年代とか性別とか、そういうのはあまり関係なくて、雰囲気というか・・・。
なにか、話せばいろいろなことが出てきそうな感じ。
ブログやツイッターを見ていても、そう思う人がいる。先日もフォロワーになっていた方が突然やめてしまい、いまだに少し気になっている。かなり切実な印象だったので、よけいにそう思う。
古墳の丘で出会った人たちの中にもそういう人が何人かいた。
けれど、あまり話ができないうちにその人たちはこなくなり、それっきり。
なのに、その印象はいまだに消えていない。一人は、70代前半かと思われる方で、男気がある感じの方だった。
猫に餌をやっている時に大型犬を放して走らせる若い男がいて困っていると、その方が、若い男に向かってはっきりと注意をしてくださったのだ。

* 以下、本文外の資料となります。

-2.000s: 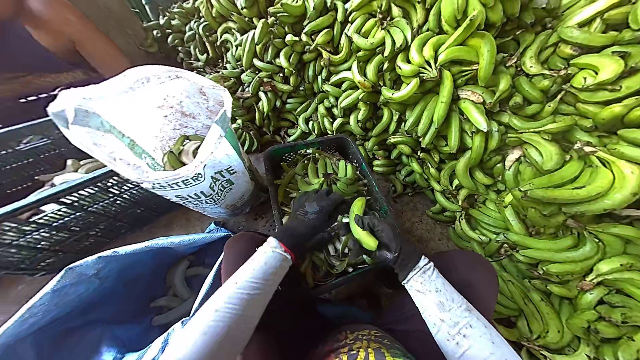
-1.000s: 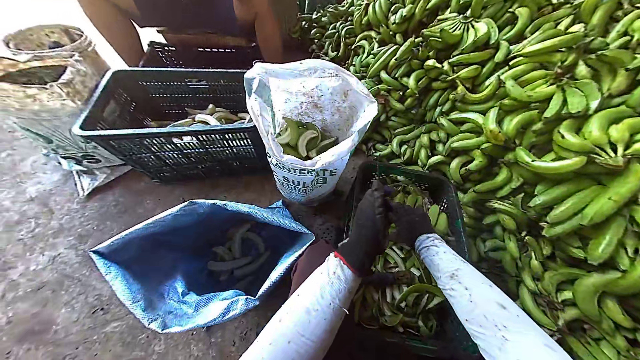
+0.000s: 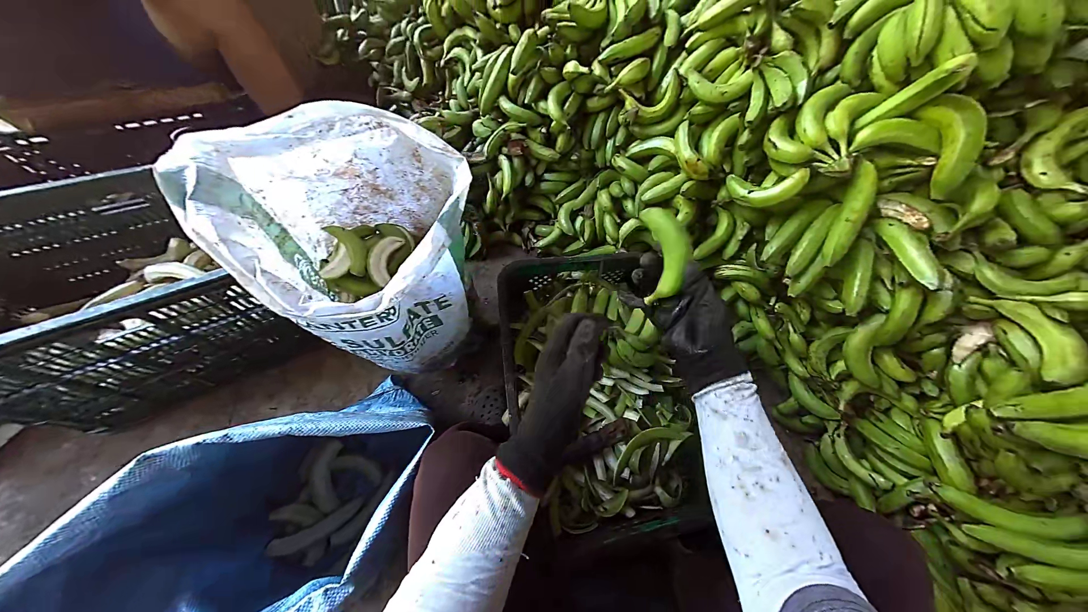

今どきは視線をあわせただけでも暴力をふるわれたり、ひどいときには殺される事態にもなりかねない。
そんな時代なのに、なんてすごいと、久々に胸が高鳴った。
お礼を言いがてら、少し言葉をかわした。
すると、燃料関係の会社を経営していたのだが、退いてからは健康管理のために古墳の丘までのぼってくるのだということ。
自分も猫は大好きで、かつては5匹くらい飼っていたとのこと。
それからも夕方は毎日のように会うようになったのだが、ある日、夫もまじえていつものように3人で話をしながら駐車場で別れたつぎの日からぷっつりと姿を見なくなった。
あまり体調がよくないと言っていたから、具合が悪くなったのだろうか。あれからずいぶんとたつけれど、まだどこかで、やあ、と笑いながら独特な調子で話しだすにこやかな顔を思いだしてしまう。
ほかにも、以前の、「華の人、風の人」の項にも書いた「風の人」のこと。
夕方に坂道を上って行くと、いつも古墳の丘から笛の音が聞こえてきたものだ。
アンデスの山脈を想像するようなその笛の音は、まわりの景色と同調し、とても雄大な気持になった。
だが、それも、ある日を境に笛の音は聞こえなくなり、まさに風のように去って行った。
近所にも少し気になる人がいて。
といってもすぐ近くではないから、それほど会うことはなく、通りすがりにちらりとその姿をかいまみる程度だが。
たぶん自分と同年代かと思われる方。
なのに、自分がとうに忘れてしまったものをお持ちであると見受けられる。
長いエプロンドレスを着て、花のブーケをつけた帽子をかぶって、庭の手入れをしたり散歩をしていたりする姿に眼を惹かれる。
一度だけ話をする機会があって、そのときに意外なことを聞いた。
「一人暮らしで、夫はほかの女性と暮らしている・・・。でも私の人生はとてもおもしろいの」とそうおっしゃった。
「可愛がっていた犬も死んでしまったけれどね」と。
一度、ゆっくりと話ましょうよ、と言ってくださったのだが、いまだに気にしながらも伺っていない。
けれども、いつもその家の前を車で通りかかるとき、ついついスピードをゆるめてしまう。
ほんとうに一度、尋ねてゆっくりと話をしてみたいと思う人だ。
気になる人って、なんだかミステリアスで、近づきたいけれどその魅力にとりつかれそうで、少し怖い。
気になる猫には、すぐに近づけるのにね。人間はバックグラウンドが深くて、なかなか・・・。